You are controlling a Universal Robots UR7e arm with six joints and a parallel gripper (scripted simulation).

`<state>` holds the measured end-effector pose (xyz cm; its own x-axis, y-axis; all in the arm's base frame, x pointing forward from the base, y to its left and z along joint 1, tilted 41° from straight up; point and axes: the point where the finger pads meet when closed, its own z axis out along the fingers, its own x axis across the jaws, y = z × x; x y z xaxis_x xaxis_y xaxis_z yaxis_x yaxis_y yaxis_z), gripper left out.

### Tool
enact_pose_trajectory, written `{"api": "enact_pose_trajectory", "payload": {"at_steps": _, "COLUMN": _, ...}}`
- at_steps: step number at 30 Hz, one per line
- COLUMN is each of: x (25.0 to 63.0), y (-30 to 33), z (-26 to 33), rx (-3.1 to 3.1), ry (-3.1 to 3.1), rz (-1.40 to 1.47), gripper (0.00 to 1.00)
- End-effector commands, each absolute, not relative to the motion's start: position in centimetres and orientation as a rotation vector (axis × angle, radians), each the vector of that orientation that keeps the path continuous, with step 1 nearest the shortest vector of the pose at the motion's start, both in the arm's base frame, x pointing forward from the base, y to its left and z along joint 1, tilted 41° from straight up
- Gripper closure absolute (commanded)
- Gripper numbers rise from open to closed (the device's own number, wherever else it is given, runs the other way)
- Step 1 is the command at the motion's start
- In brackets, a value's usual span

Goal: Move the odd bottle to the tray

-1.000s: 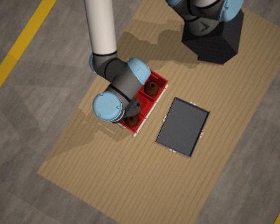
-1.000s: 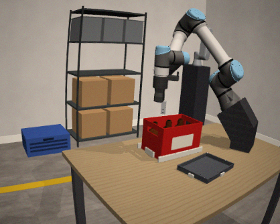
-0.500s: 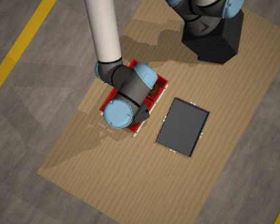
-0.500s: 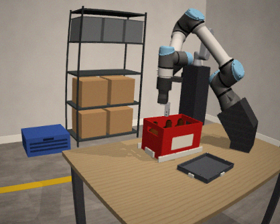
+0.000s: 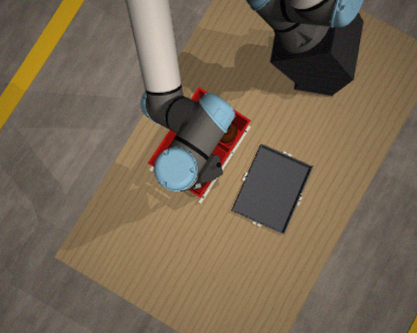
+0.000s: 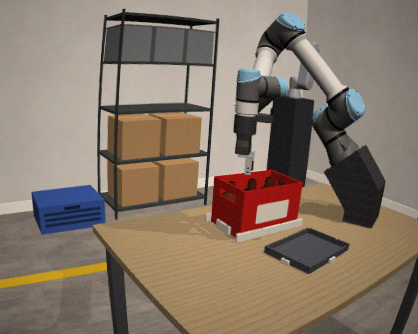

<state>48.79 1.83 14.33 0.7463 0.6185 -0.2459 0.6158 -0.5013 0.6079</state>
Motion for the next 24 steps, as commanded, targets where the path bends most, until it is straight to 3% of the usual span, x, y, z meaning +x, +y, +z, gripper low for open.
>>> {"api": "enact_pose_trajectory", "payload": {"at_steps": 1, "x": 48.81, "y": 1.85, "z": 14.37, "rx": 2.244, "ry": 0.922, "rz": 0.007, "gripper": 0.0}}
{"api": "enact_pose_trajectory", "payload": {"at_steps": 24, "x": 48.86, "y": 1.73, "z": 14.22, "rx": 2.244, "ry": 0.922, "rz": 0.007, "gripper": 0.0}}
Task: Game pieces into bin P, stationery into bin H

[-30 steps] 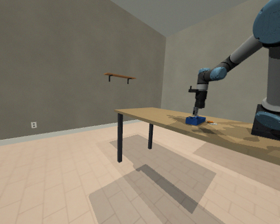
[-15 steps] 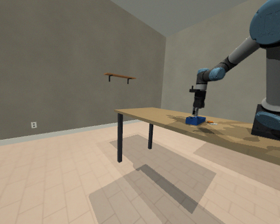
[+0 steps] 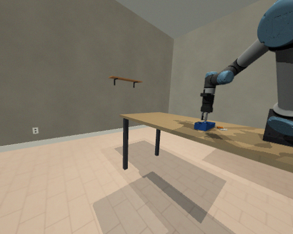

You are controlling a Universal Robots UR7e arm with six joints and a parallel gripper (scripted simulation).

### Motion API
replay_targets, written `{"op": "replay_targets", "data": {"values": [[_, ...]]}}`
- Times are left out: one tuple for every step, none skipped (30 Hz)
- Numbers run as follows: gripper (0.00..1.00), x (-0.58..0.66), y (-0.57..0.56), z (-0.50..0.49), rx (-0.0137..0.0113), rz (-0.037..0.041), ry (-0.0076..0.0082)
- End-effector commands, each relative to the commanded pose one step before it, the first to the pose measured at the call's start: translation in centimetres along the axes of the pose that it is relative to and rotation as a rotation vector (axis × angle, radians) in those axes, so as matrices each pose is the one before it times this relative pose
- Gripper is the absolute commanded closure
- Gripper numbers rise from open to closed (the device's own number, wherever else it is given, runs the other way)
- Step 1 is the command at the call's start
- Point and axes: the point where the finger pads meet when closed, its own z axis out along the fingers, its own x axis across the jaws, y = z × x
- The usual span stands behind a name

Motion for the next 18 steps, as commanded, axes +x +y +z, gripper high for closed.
{"op": "replay_targets", "data": {"values": [[0.51,0.030,0.000,-0.0472,0.01148,-0.08636,-0.00764],[0.51,0.000,0.000,0.0000,0.00000,0.00000,0.00000],[0.51,0.000,0.000,0.0000,0.00000,0.00000,0.00000],[0.51,-0.001,0.002,-0.0018,0.00000,0.00000,-0.00001],[0.51,0.000,0.002,-0.0004,0.00000,0.00000,0.00000],[0.51,0.000,0.002,-0.0003,0.00000,0.00000,0.00000],[0.51,0.000,0.002,-0.0003,0.00000,0.00000,0.00000],[0.51,0.000,0.003,-0.0002,0.00000,0.00000,0.00000],[0.51,0.000,0.003,-0.0002,0.00000,0.00000,0.00000],[0.51,0.002,-0.002,0.0069,-0.00003,0.00003,0.00004],[0.51,0.000,0.004,-0.0016,0.00000,-0.00001,-0.00001],[0.51,0.000,0.003,-0.0013,0.00000,0.00000,-0.00001],[0.51,0.001,0.003,-0.0009,0.00000,0.00000,0.00000],[0.51,0.001,0.003,-0.0007,0.00000,0.00000,0.00000],[0.51,0.001,0.003,-0.0006,0.00000,0.00000,0.00000],[0.51,-0.003,0.000,0.1895,0.00002,-0.00001,-0.00003],[0.51,0.002,0.001,0.2071,-0.00001,0.00000,0.00002],[0.51,0.000,0.000,0.1994,0.00000,0.00000,0.00000]]}}
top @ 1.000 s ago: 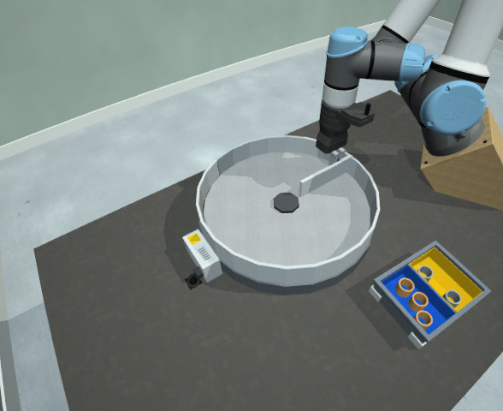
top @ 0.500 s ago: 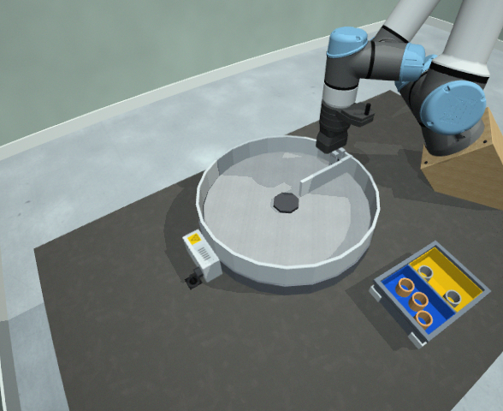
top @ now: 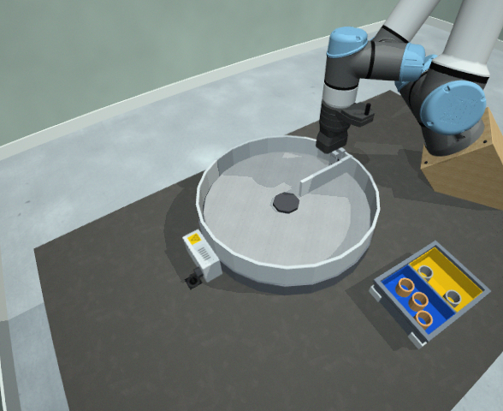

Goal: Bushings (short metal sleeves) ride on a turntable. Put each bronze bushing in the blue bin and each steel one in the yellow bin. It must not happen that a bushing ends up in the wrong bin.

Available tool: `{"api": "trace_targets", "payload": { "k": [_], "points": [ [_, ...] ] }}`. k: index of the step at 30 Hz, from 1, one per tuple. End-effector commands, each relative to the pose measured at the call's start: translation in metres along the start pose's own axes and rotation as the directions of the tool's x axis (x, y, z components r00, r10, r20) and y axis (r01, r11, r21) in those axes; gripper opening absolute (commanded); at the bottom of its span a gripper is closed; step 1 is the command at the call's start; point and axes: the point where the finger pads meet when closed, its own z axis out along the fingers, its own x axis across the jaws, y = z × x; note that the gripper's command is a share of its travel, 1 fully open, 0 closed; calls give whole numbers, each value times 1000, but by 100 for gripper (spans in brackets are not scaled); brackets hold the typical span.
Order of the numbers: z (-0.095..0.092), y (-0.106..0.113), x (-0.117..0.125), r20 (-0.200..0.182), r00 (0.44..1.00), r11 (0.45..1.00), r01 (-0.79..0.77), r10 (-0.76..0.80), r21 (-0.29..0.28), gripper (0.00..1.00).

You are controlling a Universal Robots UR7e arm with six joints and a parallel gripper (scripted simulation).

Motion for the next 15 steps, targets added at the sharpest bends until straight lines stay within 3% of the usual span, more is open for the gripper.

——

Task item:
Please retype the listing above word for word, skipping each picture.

Written response:
You are controlling a Universal Robots UR7e arm with six joints and a parallel gripper (scripted simulation).

`<state>` holds the measured end-effector pose (xyz cm; its own x-axis, y-axis; all in the arm's base frame, x pointing forward from the base, y to its left and z along joint 1, tilted 41° from straight up; point and axes: the point where the finger pads meet when closed, its own z axis out along the fingers, its own x axis across the jaws, y = z × x; x y z xaxis_x xaxis_y xaxis_z yaxis_x yaxis_y yaxis_z), gripper left out.

### Tool
enact_pose_trajectory, written `{"api": "enact_pose_trajectory", "payload": {"at_steps": _, "COLUMN": _, ...}}`
- at_steps: step number at 30 Hz, one per line
- COLUMN is each of: x (25.0 to 63.0), y (-30 to 33), z (-26 to 33), rx (-3.1 to 3.1), ry (-3.1 to 3.1), rz (-1.40 to 1.47), gripper (0.00 to 1.00)
- End-effector commands, each absolute, not relative to the motion's start: position in centimetres and orientation as a rotation vector (axis × angle, radians), each the vector of that orientation that keeps the path continuous, with step 1 nearest the shortest vector of the pose at the motion's start, both in the arm's base frame, x pointing forward from the base, y to its left and z along joint 1, tilted 41° from straight up
- Gripper closure absolute (commanded)
- Gripper numbers rise from open to closed (the device's own number, wherever else it is given, runs the other way)
- Step 1 is the command at the motion's start
- In brackets, a value's usual span

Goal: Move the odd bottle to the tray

-1.000s: 
-1.000s: 
-0.500s: 
-0.500s: 
+0.000s: 
+0.000s: 

<state>48.79 1.83 14.33 0.7463 0.6185 -0.2459 0.6158 -0.5013 0.6079</state>
Motion for the next 24 steps, as commanded, targets where the path bends most, until it is straight to 3% of the usual span, x, y, z meaning +x, +y, +z, gripper low for open.
>>> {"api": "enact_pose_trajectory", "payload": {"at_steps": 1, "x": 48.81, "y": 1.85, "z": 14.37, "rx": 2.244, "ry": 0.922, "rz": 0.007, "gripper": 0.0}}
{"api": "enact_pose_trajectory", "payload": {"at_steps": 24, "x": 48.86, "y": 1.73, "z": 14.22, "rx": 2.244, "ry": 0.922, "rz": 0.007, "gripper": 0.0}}
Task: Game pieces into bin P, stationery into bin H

[-30 steps] 
[-15 steps] 
[+0 steps] 

You are controlling a Universal Robots UR7e arm with six joints and a parallel gripper (scripted simulation).

### Motion API
replay_targets, written `{"op": "replay_targets", "data": {"values": [[_, ...]]}}`
- Times are left out: one tuple for every step, none skipped (30 Hz)
- Numbers run as follows: gripper (0.00..1.00), x (-0.58..0.66), y (-0.57..0.56), z (-0.50..0.49), rx (-0.0137..0.0113), rz (-0.037..0.041), ry (-0.0076..0.0082)
- End-effector commands, each relative to the commanded pose one step before it, the first to the pose measured at the call's start: translation in centimetres along the axes of the pose that it is relative to and rotation as a rotation vector (axis × angle, radians) in those axes, so as matrices each pose is the one before it times this relative pose
- Gripper is the absolute commanded closure
- Gripper numbers rise from open to closed (the device's own number, wherever else it is given, runs the other way)
- Step 1 is the command at the call's start
- Point and axes: the point where the finger pads meet when closed, its own z axis out along the fingers, its own x axis across the jaws, y = z × x
- The usual span stands behind a name

Motion for the next 18 steps, as commanded, axes +x +y +z, gripper high for closed.
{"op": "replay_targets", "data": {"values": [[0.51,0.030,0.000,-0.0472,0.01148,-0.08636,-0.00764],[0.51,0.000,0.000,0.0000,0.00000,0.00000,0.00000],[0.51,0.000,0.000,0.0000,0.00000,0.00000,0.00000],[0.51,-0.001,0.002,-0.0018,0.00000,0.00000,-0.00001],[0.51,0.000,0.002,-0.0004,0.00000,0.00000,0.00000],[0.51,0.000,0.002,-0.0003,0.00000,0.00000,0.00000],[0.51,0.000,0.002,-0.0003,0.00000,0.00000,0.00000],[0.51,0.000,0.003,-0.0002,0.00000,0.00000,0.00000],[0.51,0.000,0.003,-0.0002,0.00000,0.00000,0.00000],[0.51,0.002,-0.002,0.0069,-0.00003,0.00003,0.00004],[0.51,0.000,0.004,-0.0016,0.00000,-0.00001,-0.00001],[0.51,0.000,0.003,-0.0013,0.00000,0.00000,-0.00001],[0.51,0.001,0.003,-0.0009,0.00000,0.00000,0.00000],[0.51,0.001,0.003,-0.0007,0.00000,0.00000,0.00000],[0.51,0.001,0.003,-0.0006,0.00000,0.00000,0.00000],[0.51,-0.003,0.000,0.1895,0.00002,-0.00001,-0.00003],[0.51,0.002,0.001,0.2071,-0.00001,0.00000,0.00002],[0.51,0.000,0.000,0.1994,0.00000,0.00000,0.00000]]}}
top @ 1.000 s ago: 
top @ 0.500 s ago: 
top @ now: 

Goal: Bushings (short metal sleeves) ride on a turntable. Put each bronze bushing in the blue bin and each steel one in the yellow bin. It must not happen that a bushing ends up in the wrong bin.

Available tool: `{"api": "trace_targets", "payload": { "k": [_], "points": [ [_, ...] ] }}`. k: index of the step at 30 Hz, from 1, one per tuple. End-effector commands, each relative to the pose measured at the call's start: translation in metres along the start pose's own axes and rotation as the directions of the tool's x axis (x, y, z components r00, r10, r20) and y axis (r01, r11, r21) in those axes; gripper opening absolute (commanded); at the bottom of its span a gripper is closed; step 1 is the command at the call's start; point and axes: the point where the finger pads meet when closed, its own z axis out along the fingers, its own x axis across the jaws, y = z × x; note that the gripper's command is a share of its travel, 1 fully open, 0 closed; calls give whole numbers, each value times 1000, but by 100 for gripper (spans in brackets are not scaled); brackets hold the typical span.
Order of the numbers: z (-0.095..0.092), y (-0.106..0.113), x (-0.117..0.125), r20 (-0.200..0.182), r00 (0.44..1.00), r11 (0.45..1.00), r01 (-0.79..0.77), r10 (-0.76..0.80), r21 (-0.29..0.28), gripper (0.00..1.00).

You are controlling a Universal Robots UR7e arm with six joints and a parallel gripper (scripted simulation).

Motion for the next 15 steps, targets added at the sharpest bends until straight lines stay within 3% of the usual span, more is open for the gripper.

The exercise is fully answered.